Un riconoscimento di valore per Kundera, che ha rappresentato forse una sorta di rivincita sulle sue vicissitudini personali.

Nato a Brno, nell’ex Cecoslovacchia, figlio di un famoso pianista, ha esordito come poeta (L’uomo è un grande giardino, 1953; Monologhi, 1957), ottenendo poi un vasto successo con le serie di novelle Amori ridicoli.

Debutta come drammaturgo nel 1962 con I proprietari delle chiavi, ambientato nel periodo dell’occupazione fascista.

Il suo primo romanzo, Lo scherzo (1967), è una satira violenta e dolorosa della realtà cecoslovacca. A causa delle sue posizioni, i successivi romanzi di Kundera – La vita è altrove (1973), Il valzer degli addii (1975), Il libro del riso e dell’oblio (1978) – sono stati vietati in patria e pubblicati all’estero. Fatidico il suo appoggio ideologico alla Primavera di Praga, che lo costringe a espatriare ed emigrare in Francia, a Parigi. Fuori patria pubblica L’insostenibile leggerezza dell’essere (1984), una sapiente miscela di storia, autobiografia e sentimento, titolo straconosciuto anche per la su trasposizione cinematografica del 1988 firmata dal regista Philip Kaufman. Nella seconda metà degli anni ’80 escono L’immortalità e il saggio L’arte del romanzo.

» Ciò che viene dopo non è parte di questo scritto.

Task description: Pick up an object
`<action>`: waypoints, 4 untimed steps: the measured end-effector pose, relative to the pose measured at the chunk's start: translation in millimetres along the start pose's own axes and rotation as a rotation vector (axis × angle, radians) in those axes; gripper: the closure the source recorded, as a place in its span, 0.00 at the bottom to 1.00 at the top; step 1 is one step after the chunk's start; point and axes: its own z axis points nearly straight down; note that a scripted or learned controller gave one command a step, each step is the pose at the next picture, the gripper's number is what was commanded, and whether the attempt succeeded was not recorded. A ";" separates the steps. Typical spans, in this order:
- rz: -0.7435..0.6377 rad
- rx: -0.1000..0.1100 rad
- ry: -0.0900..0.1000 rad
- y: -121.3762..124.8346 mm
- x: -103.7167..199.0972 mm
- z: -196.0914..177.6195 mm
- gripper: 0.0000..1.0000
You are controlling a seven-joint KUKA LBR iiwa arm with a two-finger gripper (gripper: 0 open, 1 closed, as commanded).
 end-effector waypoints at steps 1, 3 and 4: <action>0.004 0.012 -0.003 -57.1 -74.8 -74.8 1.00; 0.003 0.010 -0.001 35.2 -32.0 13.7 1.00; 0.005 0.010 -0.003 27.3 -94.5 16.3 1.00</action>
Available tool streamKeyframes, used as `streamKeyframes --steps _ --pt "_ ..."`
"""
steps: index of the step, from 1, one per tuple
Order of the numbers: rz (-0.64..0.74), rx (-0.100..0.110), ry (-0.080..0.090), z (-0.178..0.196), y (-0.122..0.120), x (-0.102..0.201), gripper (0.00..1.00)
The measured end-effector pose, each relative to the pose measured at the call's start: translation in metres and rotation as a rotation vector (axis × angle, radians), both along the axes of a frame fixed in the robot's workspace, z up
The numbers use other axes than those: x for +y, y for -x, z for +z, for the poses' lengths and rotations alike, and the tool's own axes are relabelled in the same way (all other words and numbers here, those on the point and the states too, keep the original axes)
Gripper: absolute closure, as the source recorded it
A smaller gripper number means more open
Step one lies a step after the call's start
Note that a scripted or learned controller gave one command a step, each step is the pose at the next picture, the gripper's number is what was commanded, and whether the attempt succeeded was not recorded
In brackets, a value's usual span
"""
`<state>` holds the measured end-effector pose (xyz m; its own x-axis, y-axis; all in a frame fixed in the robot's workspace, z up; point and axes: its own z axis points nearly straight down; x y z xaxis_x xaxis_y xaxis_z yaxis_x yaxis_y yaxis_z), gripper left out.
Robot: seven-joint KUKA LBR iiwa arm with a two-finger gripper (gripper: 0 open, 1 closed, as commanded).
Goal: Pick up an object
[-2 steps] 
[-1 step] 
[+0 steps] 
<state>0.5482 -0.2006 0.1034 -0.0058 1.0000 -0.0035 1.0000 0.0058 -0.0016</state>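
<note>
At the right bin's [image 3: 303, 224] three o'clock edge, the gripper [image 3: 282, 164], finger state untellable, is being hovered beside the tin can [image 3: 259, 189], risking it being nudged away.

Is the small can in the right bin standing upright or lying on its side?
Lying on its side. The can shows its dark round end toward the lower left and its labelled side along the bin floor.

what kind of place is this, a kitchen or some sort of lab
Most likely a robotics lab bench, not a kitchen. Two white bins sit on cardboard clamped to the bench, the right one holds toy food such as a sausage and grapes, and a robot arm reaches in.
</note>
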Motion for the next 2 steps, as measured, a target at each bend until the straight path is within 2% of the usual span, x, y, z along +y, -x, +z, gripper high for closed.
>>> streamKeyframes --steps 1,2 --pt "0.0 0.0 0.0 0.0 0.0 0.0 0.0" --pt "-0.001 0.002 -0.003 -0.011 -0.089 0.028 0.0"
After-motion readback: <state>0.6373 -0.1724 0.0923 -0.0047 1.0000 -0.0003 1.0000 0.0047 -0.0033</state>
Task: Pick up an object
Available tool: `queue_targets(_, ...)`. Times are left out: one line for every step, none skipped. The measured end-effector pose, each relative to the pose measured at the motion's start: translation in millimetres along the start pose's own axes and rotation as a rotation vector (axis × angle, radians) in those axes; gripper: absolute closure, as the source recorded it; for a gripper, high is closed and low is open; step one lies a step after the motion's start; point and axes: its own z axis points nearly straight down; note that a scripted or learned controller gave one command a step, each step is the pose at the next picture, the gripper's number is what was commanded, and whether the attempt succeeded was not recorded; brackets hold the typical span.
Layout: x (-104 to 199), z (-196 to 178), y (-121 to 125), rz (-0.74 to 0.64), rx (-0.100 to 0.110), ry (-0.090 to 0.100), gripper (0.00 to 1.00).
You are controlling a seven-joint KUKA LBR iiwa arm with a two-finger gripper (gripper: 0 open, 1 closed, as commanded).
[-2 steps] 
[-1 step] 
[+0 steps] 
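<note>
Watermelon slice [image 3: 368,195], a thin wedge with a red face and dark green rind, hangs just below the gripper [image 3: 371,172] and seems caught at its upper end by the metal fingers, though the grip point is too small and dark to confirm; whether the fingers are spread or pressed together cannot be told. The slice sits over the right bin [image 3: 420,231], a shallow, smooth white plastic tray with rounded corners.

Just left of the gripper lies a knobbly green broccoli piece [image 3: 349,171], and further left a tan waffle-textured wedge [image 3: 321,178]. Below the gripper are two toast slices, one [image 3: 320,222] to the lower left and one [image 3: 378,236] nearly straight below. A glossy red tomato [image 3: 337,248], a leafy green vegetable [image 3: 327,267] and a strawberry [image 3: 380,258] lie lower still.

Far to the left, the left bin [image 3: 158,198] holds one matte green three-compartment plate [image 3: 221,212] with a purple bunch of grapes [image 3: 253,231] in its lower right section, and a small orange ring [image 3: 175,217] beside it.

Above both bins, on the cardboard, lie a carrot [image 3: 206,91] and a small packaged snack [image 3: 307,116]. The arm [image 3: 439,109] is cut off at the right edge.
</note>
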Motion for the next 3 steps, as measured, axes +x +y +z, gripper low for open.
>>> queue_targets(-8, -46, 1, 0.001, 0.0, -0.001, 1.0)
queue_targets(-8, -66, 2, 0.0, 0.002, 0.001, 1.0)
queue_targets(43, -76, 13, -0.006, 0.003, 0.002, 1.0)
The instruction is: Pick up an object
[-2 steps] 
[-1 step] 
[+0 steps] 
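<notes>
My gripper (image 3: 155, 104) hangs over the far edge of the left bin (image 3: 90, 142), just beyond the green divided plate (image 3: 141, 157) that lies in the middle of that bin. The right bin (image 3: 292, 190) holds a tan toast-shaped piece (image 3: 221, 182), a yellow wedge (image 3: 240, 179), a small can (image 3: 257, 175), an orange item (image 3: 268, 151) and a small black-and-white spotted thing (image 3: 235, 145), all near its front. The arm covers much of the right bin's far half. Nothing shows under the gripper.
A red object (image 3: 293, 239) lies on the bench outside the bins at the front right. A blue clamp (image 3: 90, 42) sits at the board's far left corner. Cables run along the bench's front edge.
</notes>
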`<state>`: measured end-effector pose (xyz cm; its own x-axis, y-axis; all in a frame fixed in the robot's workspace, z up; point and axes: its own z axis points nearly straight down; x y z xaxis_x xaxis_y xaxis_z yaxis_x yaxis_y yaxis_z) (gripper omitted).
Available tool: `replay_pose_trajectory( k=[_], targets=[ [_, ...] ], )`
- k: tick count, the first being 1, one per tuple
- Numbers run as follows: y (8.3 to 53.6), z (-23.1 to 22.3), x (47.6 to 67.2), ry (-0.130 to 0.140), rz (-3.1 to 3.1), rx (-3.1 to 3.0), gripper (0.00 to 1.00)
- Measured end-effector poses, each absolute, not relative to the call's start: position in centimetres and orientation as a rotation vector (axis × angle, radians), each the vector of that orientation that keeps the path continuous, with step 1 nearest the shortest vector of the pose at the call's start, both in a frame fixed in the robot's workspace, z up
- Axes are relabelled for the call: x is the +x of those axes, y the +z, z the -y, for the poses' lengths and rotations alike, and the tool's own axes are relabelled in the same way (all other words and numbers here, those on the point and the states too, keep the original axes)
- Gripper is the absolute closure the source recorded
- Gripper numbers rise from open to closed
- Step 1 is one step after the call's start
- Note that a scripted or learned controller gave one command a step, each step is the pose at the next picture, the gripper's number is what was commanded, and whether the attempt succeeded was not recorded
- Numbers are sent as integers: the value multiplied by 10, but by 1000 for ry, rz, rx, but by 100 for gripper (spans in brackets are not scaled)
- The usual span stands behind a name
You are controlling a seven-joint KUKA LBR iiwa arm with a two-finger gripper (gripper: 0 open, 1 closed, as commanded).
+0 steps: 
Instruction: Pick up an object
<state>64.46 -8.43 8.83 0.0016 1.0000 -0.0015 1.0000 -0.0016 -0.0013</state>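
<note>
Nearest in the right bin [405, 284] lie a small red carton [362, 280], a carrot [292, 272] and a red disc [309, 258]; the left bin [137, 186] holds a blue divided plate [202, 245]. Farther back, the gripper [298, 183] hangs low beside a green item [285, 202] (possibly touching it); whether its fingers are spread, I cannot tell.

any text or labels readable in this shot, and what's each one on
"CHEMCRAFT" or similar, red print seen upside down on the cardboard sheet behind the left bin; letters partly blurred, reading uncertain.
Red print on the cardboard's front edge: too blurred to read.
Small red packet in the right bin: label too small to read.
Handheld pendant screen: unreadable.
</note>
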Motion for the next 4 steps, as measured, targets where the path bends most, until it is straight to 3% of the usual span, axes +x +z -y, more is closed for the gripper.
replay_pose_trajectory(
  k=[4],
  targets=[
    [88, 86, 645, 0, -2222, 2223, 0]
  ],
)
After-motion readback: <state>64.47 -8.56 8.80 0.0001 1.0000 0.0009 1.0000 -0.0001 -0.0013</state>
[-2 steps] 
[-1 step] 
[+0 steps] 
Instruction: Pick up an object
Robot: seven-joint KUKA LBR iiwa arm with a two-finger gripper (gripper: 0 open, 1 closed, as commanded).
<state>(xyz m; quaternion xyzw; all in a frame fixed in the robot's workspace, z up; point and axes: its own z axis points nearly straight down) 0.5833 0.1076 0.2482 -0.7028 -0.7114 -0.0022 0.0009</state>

A partire dagli anni ’90 inizia a scrivere in francese sfornando La lentezza (1995), L’identità (1997), L’ignoranza (2001) e i saggi I testamenti traditi (1992) e Il sipario (Le rideau, 2005),
Un incontro (2009). L’ultimo romanzo, La festa dell’insignificanza, è del 2013, opera che può essere considerata una summa della sua produzione letteraria.

Scrive nella pagina iniziale del libro che gli ha conferito la celebrità mondiale: “Il mito dell’eterno ritorno afferma, per negazione, che la vita scompare una volta per sempre, che non ritorna, è simile a un’ombra, è priva di peso, è morta già in precedenza, e che, sia stata essa terribile, bella o splendida, quel terrore, quello splendore, quella bellezza non significano nulla”.